Cantor and Friedlaender were buried in the Yarmolintsy cemetery, near the place they were murdered. The Joint's initial intention had been to return the bodies to the United States for burial but due to the chaotic conditions in the area at that time, this was deemed impossible. The area remained inaccessible for many years, the local Jewish population was annihilated in World War II, and in the year 2000 the Joint initiated a search for the graves. They were discovered in a dilapidated state; the two stones bore the men's names with identical Hebrew inscriptions: "Emissary of American Jewry who fell sanctifying God's name. July 10[sic], 1920." In accordance with the Cantor family's wishes Cantor's remains were left in place and his gravestone was restored, while Friedlander's remains was reburied in Jerusalem in 2001.

==Legacy==
As of April 2022, the American Jewish Joint Distribution Committee, the leading global Jewish humanitarian organization, founded in 1914, continues to provide humanitarian aid to hundreds of thousands of needy Ukrainian Jewish elderly and poor families, in essence carrying on the work begun by Cantor, Friedlander and their fellow emissaries over 100 years ago.

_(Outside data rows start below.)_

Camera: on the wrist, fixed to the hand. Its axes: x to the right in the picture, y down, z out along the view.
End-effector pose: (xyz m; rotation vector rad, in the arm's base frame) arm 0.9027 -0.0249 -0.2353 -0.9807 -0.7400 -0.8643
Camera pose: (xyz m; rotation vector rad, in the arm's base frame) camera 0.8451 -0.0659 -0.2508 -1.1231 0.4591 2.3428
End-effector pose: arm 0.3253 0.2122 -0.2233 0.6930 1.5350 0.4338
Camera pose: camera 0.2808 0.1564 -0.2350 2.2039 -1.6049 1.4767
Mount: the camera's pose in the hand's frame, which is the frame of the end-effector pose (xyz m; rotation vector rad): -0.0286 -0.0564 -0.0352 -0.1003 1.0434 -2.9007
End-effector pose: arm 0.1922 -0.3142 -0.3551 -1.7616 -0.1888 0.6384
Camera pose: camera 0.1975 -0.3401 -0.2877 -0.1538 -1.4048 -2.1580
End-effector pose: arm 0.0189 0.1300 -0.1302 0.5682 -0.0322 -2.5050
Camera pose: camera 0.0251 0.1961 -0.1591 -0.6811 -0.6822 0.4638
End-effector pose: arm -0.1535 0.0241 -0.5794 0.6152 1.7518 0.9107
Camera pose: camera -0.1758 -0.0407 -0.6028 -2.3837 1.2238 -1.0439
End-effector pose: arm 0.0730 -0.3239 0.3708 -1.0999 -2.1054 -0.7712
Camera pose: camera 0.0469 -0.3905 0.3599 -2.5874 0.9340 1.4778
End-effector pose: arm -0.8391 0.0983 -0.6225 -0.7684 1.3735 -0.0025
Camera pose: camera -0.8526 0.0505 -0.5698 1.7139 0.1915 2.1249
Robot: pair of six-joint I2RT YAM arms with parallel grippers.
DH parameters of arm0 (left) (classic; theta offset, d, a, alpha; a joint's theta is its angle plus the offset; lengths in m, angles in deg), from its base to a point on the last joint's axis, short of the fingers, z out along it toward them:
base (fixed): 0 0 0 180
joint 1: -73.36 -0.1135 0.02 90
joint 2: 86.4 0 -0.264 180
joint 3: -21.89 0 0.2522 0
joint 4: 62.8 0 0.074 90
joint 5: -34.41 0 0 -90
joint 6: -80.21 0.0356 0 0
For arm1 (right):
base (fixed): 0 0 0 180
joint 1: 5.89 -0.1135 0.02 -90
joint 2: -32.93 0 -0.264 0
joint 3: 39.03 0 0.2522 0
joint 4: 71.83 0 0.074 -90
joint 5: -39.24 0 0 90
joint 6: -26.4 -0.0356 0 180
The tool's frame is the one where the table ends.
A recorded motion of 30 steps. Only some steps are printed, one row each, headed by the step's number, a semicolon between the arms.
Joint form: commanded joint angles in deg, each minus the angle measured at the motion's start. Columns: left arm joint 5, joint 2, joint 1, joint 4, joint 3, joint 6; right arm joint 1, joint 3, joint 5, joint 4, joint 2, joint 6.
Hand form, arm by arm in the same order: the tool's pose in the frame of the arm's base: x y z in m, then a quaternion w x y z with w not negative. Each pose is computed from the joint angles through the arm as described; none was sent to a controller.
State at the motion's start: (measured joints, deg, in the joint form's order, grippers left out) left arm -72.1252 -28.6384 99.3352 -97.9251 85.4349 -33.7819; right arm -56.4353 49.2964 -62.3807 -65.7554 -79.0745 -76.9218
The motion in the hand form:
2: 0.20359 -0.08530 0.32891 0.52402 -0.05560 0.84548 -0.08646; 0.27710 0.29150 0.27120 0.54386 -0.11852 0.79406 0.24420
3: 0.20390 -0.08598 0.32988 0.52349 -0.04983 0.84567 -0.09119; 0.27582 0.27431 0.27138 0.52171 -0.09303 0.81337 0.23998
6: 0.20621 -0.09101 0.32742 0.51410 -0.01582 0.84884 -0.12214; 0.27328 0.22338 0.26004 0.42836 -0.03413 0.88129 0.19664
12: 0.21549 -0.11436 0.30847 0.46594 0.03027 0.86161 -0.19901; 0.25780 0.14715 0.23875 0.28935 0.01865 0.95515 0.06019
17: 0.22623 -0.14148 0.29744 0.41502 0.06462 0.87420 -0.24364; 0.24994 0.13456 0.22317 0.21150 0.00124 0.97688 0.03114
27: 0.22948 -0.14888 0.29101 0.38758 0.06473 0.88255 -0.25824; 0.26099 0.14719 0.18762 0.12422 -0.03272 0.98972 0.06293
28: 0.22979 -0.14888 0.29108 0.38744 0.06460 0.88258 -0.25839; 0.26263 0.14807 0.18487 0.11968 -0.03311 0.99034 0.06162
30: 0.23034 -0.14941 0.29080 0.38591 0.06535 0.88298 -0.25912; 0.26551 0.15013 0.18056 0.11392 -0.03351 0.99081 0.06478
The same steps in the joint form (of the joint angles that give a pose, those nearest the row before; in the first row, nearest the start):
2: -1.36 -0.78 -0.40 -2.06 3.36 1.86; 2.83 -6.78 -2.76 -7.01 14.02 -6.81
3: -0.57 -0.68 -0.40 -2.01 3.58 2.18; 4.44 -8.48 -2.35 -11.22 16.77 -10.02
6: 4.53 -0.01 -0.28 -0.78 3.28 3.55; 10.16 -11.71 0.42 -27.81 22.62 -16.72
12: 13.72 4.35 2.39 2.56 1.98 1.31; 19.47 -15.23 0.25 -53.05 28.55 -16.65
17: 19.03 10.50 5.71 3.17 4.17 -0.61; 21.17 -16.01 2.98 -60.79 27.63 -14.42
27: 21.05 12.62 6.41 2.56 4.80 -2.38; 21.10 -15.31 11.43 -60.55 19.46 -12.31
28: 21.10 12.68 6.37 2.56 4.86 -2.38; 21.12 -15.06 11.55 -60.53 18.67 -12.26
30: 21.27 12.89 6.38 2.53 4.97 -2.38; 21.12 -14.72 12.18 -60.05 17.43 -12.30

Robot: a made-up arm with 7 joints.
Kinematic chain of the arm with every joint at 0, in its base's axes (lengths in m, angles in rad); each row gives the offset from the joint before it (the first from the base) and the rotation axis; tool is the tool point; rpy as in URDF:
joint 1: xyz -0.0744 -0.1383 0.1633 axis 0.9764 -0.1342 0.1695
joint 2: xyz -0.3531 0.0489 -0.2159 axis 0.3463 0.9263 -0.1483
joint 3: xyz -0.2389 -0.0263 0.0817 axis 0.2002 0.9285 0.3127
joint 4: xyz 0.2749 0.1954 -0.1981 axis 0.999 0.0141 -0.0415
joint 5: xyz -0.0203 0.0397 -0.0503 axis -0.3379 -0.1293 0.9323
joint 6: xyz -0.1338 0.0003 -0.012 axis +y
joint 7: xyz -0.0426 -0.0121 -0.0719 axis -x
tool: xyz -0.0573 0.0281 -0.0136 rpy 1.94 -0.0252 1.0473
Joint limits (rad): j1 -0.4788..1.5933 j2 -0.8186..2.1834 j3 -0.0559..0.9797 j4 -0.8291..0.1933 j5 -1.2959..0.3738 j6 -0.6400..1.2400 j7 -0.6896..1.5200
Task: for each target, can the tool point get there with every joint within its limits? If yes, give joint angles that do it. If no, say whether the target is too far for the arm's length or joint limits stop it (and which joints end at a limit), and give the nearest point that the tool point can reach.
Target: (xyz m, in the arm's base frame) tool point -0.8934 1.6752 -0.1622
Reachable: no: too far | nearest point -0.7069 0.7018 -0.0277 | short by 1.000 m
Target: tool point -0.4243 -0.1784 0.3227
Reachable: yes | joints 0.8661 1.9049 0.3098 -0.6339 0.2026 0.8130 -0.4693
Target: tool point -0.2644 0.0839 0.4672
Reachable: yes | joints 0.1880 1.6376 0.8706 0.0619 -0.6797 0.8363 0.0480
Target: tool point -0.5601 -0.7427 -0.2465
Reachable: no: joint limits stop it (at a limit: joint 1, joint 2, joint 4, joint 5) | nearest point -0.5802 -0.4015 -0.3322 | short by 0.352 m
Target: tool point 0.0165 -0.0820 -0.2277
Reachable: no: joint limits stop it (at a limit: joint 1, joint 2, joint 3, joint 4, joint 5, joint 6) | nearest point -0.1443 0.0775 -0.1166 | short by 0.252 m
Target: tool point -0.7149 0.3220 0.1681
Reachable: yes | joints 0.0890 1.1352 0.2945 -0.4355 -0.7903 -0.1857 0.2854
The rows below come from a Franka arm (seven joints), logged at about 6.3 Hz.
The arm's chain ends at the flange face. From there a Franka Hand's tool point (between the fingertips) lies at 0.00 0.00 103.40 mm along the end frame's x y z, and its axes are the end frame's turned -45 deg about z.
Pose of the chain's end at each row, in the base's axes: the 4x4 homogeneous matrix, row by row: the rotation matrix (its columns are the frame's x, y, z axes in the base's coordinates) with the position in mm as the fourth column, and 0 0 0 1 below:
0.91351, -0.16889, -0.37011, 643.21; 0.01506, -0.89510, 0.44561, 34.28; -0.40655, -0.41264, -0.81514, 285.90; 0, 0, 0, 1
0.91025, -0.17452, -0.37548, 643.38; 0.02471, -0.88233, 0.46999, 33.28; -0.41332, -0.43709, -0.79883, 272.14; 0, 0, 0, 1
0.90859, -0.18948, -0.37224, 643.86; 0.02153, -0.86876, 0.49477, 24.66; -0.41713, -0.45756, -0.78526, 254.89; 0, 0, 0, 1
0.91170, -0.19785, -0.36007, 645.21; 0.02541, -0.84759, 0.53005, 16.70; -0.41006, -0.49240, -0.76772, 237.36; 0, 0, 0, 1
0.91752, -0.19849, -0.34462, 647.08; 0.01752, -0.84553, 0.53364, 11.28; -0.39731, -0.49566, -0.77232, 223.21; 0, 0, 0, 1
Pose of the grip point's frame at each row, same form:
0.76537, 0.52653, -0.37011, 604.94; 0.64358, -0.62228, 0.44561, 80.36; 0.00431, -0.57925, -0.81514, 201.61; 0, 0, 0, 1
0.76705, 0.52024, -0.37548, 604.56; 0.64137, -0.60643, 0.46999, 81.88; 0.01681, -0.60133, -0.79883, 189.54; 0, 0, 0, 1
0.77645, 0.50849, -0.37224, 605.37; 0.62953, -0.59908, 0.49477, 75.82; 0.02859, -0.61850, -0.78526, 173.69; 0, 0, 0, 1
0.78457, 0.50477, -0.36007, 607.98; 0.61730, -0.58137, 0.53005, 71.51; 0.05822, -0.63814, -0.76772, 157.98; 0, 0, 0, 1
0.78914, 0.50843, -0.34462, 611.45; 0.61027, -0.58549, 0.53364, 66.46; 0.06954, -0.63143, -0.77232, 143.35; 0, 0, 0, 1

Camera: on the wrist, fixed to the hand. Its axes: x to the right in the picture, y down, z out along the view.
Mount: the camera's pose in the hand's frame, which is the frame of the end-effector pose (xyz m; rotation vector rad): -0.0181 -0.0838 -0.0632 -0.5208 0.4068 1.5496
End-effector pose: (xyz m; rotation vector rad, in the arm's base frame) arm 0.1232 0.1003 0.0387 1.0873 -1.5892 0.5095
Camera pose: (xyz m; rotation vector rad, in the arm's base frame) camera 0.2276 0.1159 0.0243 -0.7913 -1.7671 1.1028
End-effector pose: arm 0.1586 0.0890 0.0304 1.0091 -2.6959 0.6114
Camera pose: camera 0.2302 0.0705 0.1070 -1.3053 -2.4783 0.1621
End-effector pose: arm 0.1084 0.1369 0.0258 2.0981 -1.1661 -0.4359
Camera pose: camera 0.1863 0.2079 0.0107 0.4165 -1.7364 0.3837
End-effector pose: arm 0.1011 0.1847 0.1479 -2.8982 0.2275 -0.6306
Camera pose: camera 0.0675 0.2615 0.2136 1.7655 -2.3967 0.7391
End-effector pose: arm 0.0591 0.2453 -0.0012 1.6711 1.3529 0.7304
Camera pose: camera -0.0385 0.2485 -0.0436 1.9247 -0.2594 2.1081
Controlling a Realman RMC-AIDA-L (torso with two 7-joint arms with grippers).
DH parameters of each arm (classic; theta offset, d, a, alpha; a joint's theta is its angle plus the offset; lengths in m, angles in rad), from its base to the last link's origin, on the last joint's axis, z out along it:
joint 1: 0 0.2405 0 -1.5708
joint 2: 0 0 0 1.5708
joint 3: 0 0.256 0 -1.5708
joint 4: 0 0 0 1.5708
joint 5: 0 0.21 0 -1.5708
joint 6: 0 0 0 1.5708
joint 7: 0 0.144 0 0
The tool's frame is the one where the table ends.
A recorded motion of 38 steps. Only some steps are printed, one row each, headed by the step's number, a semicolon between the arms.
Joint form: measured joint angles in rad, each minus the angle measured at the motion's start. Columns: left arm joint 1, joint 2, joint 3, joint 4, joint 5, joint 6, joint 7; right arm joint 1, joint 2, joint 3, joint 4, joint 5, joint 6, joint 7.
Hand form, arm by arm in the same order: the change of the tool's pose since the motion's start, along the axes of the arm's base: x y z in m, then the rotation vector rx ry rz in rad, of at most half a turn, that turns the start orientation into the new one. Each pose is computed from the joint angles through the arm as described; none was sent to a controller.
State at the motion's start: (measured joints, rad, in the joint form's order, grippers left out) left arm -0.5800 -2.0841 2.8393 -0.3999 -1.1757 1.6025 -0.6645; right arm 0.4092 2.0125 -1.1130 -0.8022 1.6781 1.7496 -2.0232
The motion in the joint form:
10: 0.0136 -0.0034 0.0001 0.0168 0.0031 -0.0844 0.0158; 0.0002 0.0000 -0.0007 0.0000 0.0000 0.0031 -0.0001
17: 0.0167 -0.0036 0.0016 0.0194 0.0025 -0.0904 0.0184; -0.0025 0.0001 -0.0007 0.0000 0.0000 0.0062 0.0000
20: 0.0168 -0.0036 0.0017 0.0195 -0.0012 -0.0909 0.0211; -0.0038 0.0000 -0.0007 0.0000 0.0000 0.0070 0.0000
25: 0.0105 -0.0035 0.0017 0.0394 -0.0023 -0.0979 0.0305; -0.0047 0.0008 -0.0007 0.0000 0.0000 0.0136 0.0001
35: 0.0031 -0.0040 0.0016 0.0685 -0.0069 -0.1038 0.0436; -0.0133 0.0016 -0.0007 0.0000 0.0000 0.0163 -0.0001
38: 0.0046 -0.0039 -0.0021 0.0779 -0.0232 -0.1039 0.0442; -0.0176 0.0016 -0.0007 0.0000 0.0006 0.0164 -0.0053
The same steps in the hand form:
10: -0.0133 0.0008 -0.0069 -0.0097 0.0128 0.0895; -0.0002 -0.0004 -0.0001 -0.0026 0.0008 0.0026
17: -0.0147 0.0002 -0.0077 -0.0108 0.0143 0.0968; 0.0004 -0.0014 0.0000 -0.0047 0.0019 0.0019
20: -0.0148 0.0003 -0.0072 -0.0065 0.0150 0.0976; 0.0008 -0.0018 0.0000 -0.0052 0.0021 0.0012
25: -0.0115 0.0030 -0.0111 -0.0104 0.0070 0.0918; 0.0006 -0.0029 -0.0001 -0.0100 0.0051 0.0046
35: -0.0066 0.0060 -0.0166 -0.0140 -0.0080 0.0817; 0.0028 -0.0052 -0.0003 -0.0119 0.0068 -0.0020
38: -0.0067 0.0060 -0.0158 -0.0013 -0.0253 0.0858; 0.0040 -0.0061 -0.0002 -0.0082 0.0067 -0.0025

Since Bernard Cantor, unlike his colleague and fellow victim Israel Friedlaender, was unmarried and had no offspring, there was no one to carry on his name, as is the Jewish custom. Thus, various Jewish families with no family relation to Cantor took it upon themselves to memorialize Cantor by naming their sons after him. One such individual was mathematician Bernard Epstein, born one month after Cantor's death, who became one of his namesakes. Other boys born at around that time were apparently also named after Bernard Cantor.